Anak alias disebut juga buah hati. Beredar kabar tentang sesuatu yang meresahkan kita semua. Isu fahterless alias hilangnya sosok ayah dalam bangunan rumah tangga semakin marak terjadi.
Indonesia dinobatkan sebagai negara dengan angka fatherless menembus 99%. Hanya ada 1% keluarga di negri kita memiliki sosok dan peran ayah yang signifikan.
Untuk itu keresahan saya sebagai penulis menyiapkan sesuatu sebelum menikah.

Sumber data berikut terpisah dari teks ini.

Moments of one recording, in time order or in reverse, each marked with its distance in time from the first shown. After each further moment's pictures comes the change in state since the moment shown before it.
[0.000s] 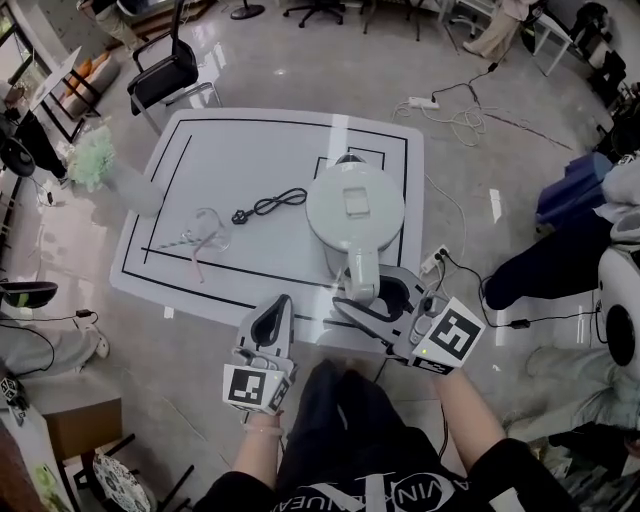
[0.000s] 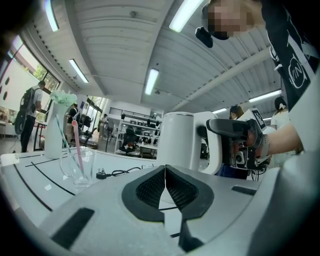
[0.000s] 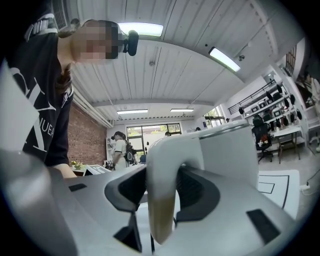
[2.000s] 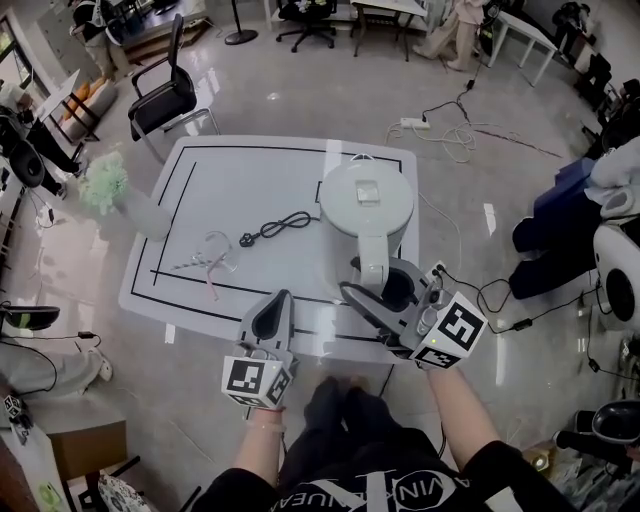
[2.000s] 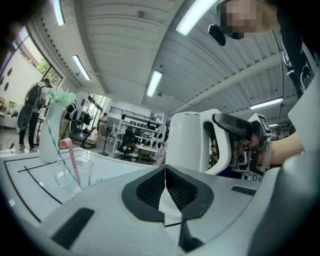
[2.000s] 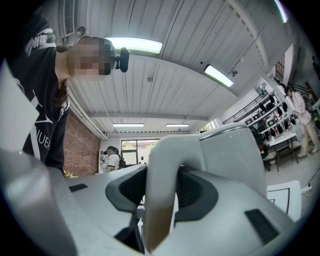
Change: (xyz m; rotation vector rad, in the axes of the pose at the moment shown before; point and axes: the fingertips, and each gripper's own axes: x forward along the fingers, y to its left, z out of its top) left arm 0.017 0.025 0.031 -0.050 -0.028 -0.021; right arm 0.009 -0.013 0.053 0.003 -0.192 -0.059
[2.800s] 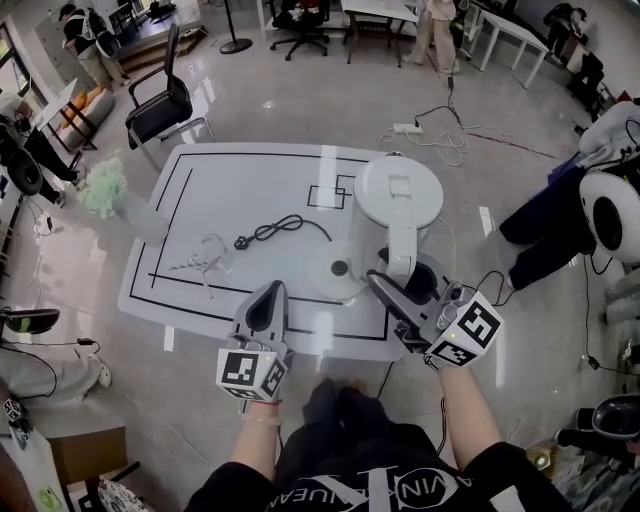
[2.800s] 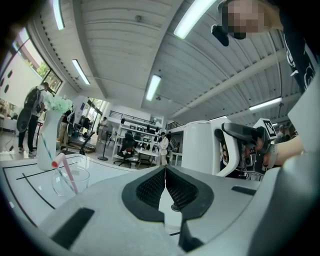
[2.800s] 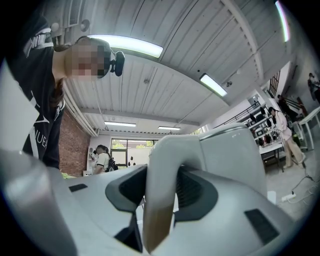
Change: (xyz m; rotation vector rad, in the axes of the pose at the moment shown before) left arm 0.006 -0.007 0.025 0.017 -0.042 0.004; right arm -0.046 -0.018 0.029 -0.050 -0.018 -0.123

Ya imaji tentang memiliki buah hati tentang bagaimana boanding dan bisa lekat dengannya itu jadi sebuah imaji melekat tersendiri.

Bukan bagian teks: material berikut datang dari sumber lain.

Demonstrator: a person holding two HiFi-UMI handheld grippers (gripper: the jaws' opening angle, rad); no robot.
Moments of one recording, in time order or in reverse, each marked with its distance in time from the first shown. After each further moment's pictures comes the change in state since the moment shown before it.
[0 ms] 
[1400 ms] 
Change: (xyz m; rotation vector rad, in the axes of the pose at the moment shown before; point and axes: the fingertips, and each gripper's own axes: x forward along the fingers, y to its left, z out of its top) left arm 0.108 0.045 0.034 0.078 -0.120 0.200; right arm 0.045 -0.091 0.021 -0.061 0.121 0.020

Sekilas pengamatan tentang pernikahan
Saya tidak ingin bicara pengalaman pernikahan (iyalah menikah aja belum hehehehe). Nah, mari kita sama-sama bicara tentang pengamatan pernikahan.
Tentu masing-masing diantara kita memiliki pengamatan bahkan ada juga yang sudah berpengalaman berbeda-beda. Tentang apa yang kita sebut dunia pernikahan.

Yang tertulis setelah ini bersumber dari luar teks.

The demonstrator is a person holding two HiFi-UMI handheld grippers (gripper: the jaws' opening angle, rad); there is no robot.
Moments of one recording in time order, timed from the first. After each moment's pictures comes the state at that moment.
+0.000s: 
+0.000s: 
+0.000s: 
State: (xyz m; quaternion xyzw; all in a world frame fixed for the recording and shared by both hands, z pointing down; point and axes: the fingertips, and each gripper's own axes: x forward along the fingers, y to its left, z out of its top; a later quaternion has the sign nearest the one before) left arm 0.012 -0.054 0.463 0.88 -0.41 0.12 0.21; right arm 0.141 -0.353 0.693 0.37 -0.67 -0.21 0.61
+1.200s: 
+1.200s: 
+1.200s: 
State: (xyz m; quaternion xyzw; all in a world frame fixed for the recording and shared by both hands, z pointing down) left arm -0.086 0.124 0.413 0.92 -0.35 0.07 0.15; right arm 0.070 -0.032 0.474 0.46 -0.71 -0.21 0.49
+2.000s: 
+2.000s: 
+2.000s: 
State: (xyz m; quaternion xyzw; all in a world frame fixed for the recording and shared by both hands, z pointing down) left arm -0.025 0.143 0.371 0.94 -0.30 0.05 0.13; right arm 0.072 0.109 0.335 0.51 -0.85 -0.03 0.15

Artinya pengamatan saya tentu akan bias dengan hal subjektif berdasarkan apa yang saya lihat baik dari orang terdekat, teman-teman, hingga sepintas lalu meneropong dunia pernikahan.
Terakumulasilah semua yang saya lihat dan pernikahan menurut saya adalah sebuah rumah besar lagi panjang. Ada perjuangan panjang dan ada kelapangan dada yang teramat lebar.
Tidak sedikit saya menyaksikan pernikahan selesai karena disebabkan tidak sabarnya salah satu pihak atau bahkan saling tidak sabar. Lalu, ada juga yang berakhir di 10 tahun pernikahan karena tidak ada kelapangan dada. Salah satu tidak romantis menurut salah satu pihak akhirnya ini menjadi acuan untuk berakhirnya bahtera pernikahan.
Fatherless dan kasih yang tak sampai
Sepakat kita semua bahwa patah hati adalah satu hal yang menyakitkan. Hal ini pengecualian untuk mereka yang bodo amat dan buru-buru mencari lagi dikarenakan mudah mengagumu. Ini lain cerita ya.
Patah hati kali ini saya ingin membahas tentang seorang anak kepada orang tuanya. Baiklah kita lupakan pembahasan sebelumnya tentang sekilas pernikahan yang berujung pisah karena dua hal ketika saya mencoba mengamati.